Furthermore, 11 out of the 22 selected studies reported only the anatomical labels of the activated brain regions (see Table 2) as the results are computed in a single-subject anatomical space, apart from [30,33]. In these cases, it would have been useful to report, at the very least, information about the volumetric extension of each regional activation, for example, in terms of activated voxels, as this additional information could have helped us, and future studies, in estimating the anatomical distribution of the task-related fMRI results in each single patient. As a final suggestion, it would be useful to create a shared open-access fMRI database to store, at least, the basic clinical standardised scales (such as the CRS), a volumetric T1 image, together with a resting-state fMRI, to promote data sharing and pooled data analyses that, in the long run, could contribute to a better neurofunctional characterisation of patients with disorders of consciousness after severe brain damage.
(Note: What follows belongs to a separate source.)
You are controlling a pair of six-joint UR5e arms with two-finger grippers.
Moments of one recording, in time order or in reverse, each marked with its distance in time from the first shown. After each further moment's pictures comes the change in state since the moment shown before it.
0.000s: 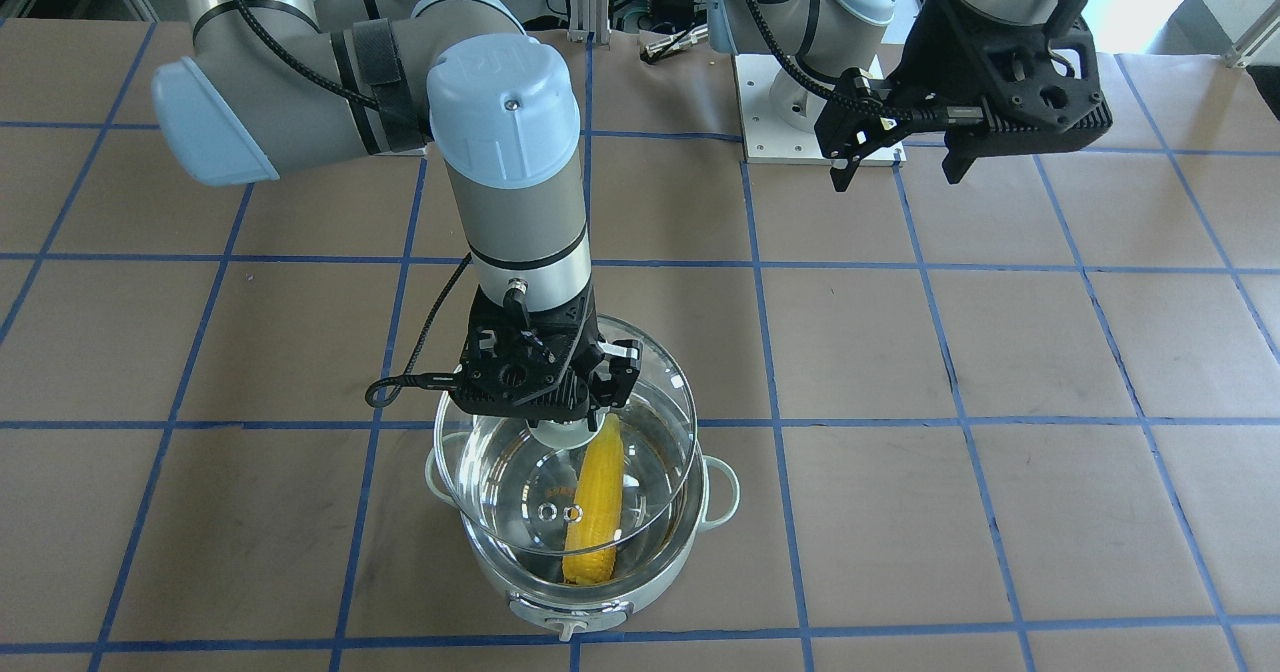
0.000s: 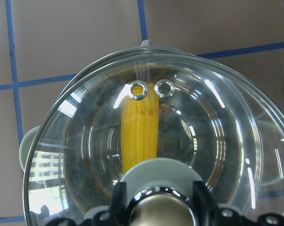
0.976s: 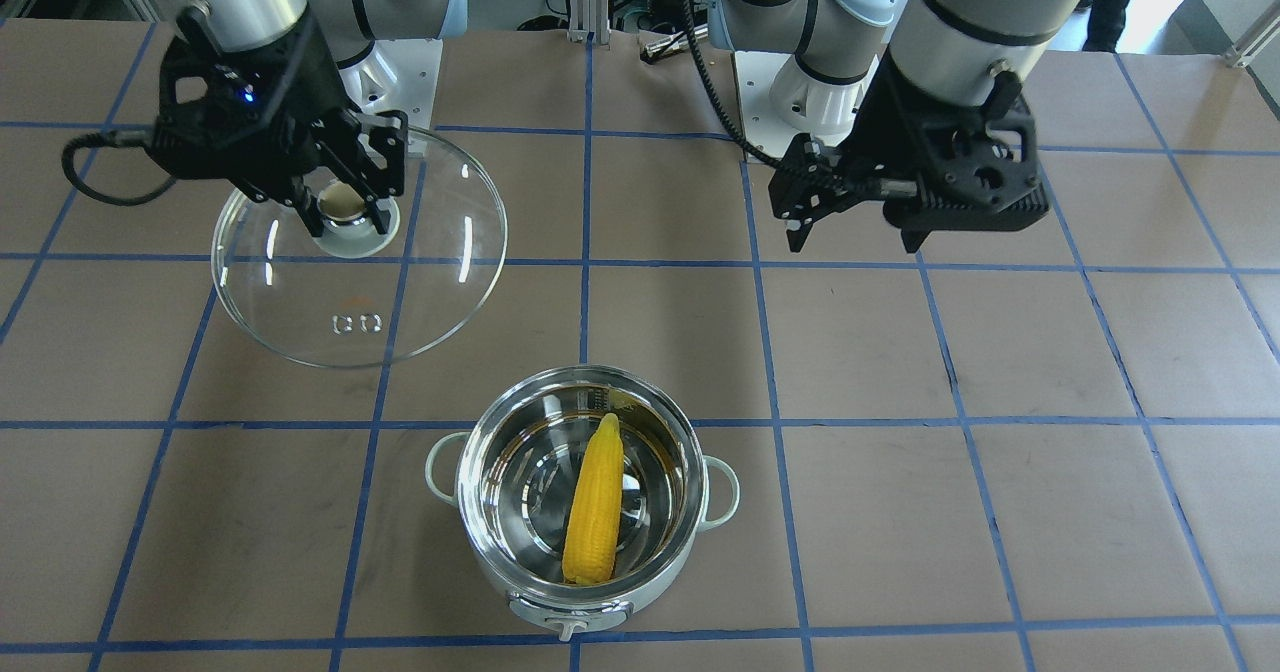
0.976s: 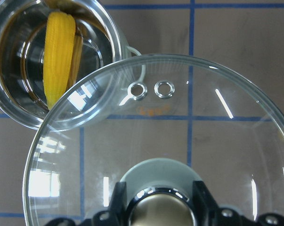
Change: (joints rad) left arm -0.041 -0.061 0.010 0.112 -0.031 0.030; right arm -0.235 -0.384 0.143 0.368 0.048 -0.379
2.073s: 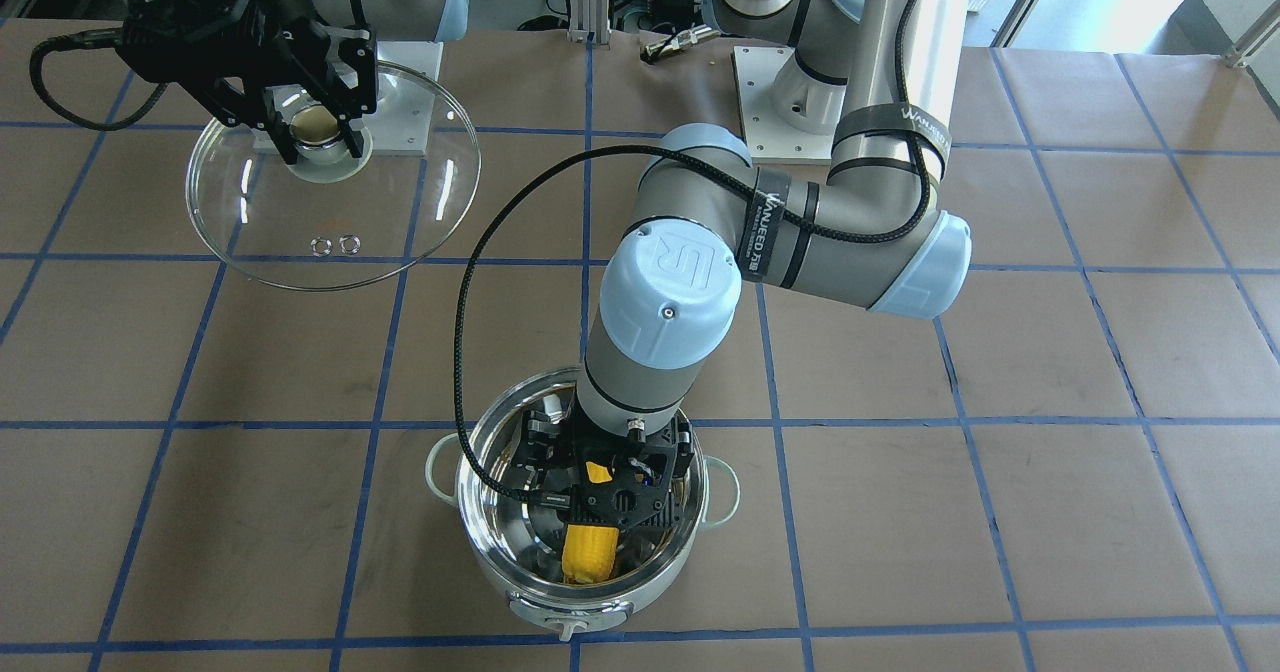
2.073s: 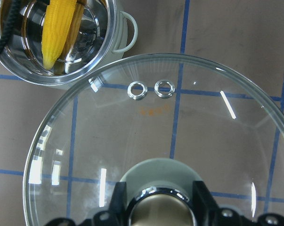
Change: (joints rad) left arm -0.227 -0.412 0.061 0.452 -0.121 -0.167; right arm -0.055 -0.139 0.060 0.100 0.013 -0.129
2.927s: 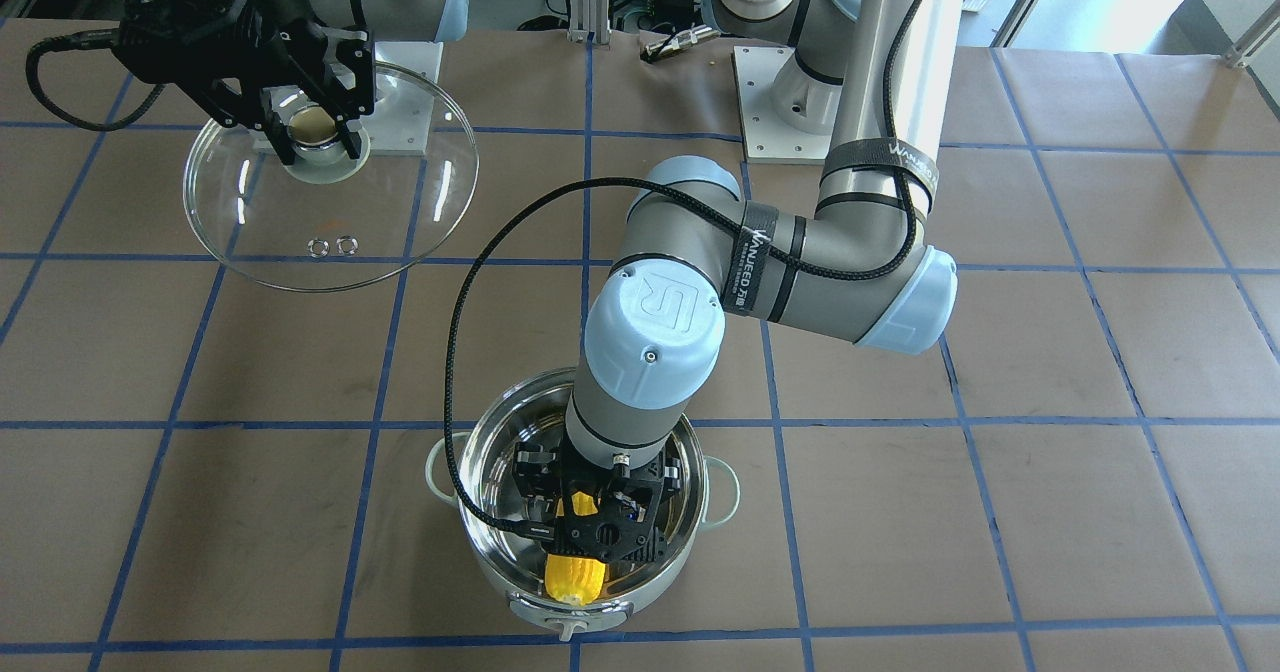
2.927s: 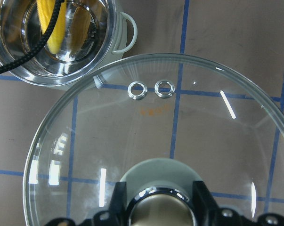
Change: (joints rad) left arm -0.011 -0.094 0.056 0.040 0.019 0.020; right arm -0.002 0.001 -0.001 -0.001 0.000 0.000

As a final remark, we would like to make some limitations of the study explicit:

The GingerALE approach only permits the comparison of two categories and looking at their commonalities. This means that every other higher-order comparison, as well as comparisons with other maps (such as those extracted from Neurosynth) cannot be performed using an inferential approach. This is the reason we adopted a voxel-count approach for our intersection analyses. However, the readers should be aware that these analyses gave just information about the spatial extent (as expressed in terms of voxels) of anatomical overlap.

Some of the results reported here may be triggered by the specific set of experimental tasks implemented in the fMRI studies. Future meta-analyses should better evaluate task-specific effect in this literature.